The United Kingdom and its allies announced on Saturday that Russian opposition leader Alexei Navalny was killed using a poison derived from an Ecuadorian dart frog toxin, a neurotoxin classified as a chemical weapon. The announcement, made at a security conference in Munich, was described as a "barbaric" act by officials, according to Sky News.
The UK and its allies believe the toxin, which is 200 times stronger than morphine, was likely manufactured in a laboratory, rather than directly extracted from the frogs, according to Sky News. Germany's foreign minister stated that victims of the poison "suffocate in agony." The timing of the announcement was deliberate, aimed at grabbing global headlines, as naming the alleged perpetrator of such an assassination is a form of information weapon, according to Sky News.
Navalny died in a Russian prison. The Russian state has a history of using exotic poisons to murder its opponents, including nerve agents like Novichok and radioactive plutonium isotopes, as reported by Sky News.

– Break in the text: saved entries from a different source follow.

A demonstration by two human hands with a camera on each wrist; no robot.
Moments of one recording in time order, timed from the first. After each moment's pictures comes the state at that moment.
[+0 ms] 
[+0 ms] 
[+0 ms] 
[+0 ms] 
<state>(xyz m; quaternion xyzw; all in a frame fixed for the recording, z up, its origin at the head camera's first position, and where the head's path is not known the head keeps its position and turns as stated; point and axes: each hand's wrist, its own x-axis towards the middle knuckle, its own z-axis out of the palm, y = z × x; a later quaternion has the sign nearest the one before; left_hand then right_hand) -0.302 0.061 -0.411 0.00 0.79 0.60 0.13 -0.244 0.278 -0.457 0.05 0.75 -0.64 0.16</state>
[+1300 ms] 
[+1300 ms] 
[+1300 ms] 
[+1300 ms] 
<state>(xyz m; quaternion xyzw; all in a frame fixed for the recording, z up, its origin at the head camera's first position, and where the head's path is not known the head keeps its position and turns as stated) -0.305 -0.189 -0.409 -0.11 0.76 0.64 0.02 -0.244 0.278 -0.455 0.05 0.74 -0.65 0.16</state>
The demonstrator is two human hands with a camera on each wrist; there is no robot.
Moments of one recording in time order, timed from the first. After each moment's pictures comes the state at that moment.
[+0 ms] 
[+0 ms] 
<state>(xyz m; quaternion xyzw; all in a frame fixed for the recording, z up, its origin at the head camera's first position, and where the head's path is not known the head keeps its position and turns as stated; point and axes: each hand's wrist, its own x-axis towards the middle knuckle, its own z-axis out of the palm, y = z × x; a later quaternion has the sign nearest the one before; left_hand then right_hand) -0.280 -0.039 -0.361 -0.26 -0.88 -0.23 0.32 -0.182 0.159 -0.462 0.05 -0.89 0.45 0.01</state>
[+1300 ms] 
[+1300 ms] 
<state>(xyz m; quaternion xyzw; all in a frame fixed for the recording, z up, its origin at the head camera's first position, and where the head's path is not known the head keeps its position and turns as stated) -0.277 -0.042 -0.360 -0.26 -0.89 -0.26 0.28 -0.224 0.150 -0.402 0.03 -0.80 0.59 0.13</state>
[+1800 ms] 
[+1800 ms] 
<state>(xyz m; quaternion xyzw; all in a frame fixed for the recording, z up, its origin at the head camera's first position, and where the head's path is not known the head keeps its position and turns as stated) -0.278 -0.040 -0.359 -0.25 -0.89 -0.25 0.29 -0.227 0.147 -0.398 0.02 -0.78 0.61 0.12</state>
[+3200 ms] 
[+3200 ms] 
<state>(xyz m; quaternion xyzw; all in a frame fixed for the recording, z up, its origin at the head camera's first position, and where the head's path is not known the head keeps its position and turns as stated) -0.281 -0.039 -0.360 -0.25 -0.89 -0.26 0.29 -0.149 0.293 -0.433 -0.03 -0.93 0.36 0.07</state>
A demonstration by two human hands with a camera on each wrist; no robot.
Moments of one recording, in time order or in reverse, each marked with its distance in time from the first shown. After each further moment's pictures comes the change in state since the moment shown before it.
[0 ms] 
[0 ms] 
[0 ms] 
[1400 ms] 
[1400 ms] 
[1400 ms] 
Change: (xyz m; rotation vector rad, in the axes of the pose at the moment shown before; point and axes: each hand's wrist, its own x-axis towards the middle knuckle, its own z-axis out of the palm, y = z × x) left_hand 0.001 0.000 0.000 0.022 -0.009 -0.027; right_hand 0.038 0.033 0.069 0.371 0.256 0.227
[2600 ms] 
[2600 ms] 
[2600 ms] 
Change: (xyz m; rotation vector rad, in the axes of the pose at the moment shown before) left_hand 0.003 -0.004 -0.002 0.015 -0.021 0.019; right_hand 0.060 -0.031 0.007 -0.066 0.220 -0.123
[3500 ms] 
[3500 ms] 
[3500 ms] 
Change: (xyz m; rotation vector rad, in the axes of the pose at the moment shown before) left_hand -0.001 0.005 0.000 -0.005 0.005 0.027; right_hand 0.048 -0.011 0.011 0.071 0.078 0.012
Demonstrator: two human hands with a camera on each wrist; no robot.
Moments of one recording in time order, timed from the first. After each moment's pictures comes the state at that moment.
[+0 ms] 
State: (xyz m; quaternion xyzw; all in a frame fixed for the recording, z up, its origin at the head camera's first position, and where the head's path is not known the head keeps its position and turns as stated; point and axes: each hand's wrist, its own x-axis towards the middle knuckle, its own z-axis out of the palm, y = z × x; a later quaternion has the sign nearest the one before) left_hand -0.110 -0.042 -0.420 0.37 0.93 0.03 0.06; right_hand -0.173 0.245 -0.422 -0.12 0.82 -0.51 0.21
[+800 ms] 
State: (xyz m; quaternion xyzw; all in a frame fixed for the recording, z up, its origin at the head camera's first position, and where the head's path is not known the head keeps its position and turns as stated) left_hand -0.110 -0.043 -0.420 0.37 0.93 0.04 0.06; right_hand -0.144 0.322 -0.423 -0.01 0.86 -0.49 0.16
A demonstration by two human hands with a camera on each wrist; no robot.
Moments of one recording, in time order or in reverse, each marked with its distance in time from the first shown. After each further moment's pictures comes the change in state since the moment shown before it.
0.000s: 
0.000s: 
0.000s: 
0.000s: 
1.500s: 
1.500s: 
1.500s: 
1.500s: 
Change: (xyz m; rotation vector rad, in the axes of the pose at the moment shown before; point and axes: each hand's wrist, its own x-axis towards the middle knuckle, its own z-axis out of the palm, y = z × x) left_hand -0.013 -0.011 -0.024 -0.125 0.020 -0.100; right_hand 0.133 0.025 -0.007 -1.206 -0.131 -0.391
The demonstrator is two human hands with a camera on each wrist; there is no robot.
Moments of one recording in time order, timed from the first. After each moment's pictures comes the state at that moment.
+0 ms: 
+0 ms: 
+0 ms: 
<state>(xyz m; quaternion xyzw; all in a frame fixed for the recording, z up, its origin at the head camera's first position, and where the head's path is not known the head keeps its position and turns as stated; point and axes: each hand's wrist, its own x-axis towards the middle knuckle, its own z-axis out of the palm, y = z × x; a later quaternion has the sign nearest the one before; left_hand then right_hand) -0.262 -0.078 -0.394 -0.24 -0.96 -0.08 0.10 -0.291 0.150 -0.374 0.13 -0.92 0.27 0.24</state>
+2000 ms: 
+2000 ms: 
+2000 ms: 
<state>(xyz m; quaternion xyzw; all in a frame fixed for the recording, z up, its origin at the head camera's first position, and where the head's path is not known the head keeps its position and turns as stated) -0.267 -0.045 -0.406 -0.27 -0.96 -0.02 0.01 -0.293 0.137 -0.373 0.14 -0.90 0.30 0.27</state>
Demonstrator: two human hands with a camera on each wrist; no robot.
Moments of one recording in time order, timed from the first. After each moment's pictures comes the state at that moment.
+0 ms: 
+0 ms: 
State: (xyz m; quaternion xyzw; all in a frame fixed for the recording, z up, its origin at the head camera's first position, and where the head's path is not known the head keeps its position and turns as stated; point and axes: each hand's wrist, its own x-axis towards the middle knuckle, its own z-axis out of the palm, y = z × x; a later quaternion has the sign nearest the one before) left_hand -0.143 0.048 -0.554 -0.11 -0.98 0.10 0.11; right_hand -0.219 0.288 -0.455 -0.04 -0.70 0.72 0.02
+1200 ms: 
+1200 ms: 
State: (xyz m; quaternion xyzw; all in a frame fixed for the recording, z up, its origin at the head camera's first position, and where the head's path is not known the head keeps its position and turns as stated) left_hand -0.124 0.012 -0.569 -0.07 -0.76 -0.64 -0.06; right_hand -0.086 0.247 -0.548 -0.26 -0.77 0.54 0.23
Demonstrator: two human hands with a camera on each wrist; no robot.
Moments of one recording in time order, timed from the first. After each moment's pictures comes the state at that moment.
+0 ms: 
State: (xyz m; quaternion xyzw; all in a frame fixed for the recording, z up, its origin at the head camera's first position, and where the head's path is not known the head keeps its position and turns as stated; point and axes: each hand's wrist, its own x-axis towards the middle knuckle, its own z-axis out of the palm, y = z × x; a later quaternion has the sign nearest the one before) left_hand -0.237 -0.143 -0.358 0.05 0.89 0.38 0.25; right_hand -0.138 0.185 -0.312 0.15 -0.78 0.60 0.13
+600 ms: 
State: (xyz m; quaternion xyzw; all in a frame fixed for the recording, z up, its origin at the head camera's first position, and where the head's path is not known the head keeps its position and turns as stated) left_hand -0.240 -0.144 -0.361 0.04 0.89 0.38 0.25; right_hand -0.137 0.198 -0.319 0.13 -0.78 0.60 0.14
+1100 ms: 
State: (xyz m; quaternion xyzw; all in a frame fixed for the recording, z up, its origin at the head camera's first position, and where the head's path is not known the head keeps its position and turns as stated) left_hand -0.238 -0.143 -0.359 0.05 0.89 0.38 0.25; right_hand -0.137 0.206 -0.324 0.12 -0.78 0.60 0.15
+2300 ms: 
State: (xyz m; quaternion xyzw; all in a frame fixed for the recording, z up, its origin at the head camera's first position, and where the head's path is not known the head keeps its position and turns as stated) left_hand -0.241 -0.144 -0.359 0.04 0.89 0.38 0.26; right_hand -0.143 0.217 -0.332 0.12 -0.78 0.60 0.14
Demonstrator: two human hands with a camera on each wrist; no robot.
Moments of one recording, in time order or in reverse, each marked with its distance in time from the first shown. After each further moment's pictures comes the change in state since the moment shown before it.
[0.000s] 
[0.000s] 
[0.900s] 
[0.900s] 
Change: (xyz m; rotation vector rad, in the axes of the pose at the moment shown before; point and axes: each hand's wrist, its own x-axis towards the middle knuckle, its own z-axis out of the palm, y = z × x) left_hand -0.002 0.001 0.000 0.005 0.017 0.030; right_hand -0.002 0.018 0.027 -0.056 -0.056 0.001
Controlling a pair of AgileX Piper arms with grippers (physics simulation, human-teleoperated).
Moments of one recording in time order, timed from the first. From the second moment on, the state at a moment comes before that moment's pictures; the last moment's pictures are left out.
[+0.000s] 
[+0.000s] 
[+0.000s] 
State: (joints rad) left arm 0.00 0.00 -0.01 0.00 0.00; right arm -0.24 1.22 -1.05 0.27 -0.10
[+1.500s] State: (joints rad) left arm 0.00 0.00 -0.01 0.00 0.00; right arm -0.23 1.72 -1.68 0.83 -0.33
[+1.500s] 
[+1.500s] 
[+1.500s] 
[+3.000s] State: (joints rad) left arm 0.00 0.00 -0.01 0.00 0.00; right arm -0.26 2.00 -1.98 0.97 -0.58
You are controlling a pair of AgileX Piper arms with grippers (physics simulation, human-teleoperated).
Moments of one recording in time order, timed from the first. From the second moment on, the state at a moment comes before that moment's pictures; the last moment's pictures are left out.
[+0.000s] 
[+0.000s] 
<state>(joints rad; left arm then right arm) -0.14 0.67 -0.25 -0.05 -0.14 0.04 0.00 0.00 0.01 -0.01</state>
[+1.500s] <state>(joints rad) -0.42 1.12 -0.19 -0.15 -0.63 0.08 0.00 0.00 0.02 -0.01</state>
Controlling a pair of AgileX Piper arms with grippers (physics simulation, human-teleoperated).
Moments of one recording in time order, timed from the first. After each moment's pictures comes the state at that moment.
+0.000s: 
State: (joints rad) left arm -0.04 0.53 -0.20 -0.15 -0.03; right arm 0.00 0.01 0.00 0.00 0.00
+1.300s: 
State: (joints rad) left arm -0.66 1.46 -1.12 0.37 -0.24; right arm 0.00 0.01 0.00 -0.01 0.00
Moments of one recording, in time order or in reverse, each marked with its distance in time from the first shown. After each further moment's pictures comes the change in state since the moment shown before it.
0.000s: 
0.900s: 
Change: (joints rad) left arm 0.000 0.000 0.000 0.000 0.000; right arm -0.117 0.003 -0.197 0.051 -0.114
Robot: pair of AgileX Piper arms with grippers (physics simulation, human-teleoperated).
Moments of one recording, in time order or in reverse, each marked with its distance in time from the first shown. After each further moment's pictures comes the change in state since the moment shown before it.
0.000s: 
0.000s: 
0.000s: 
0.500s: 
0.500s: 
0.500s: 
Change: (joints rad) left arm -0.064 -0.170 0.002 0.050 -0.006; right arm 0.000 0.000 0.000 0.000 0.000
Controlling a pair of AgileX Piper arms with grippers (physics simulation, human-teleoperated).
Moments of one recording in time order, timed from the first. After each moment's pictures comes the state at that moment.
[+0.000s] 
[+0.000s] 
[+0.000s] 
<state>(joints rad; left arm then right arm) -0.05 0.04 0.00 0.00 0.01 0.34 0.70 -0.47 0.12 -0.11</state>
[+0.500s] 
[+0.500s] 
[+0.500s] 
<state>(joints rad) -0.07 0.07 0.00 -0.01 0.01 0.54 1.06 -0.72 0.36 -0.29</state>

In other news, at least 32 people were killed in simultaneous attacks on three communities in northern Nigeria on Saturday, according to police. Gunmen targeted Tunga-Makeri, Konkoso, and Pissa in the Borgu area of Niger state. Six people died in Tunga-Makeri, and 26 in Kosonko, according to Niger State police spokesman Wasiu Abiodun.
Meanwhile, a clone of Wikipedia called Jikipedia is turning the data from Jeffrey Epstein's emails into detailed dossiers on his associates, according to The Verge. The AI-generated dossiers include information on visits to Epstein's properties, possible knowledge of his crimes, and potential legal violations.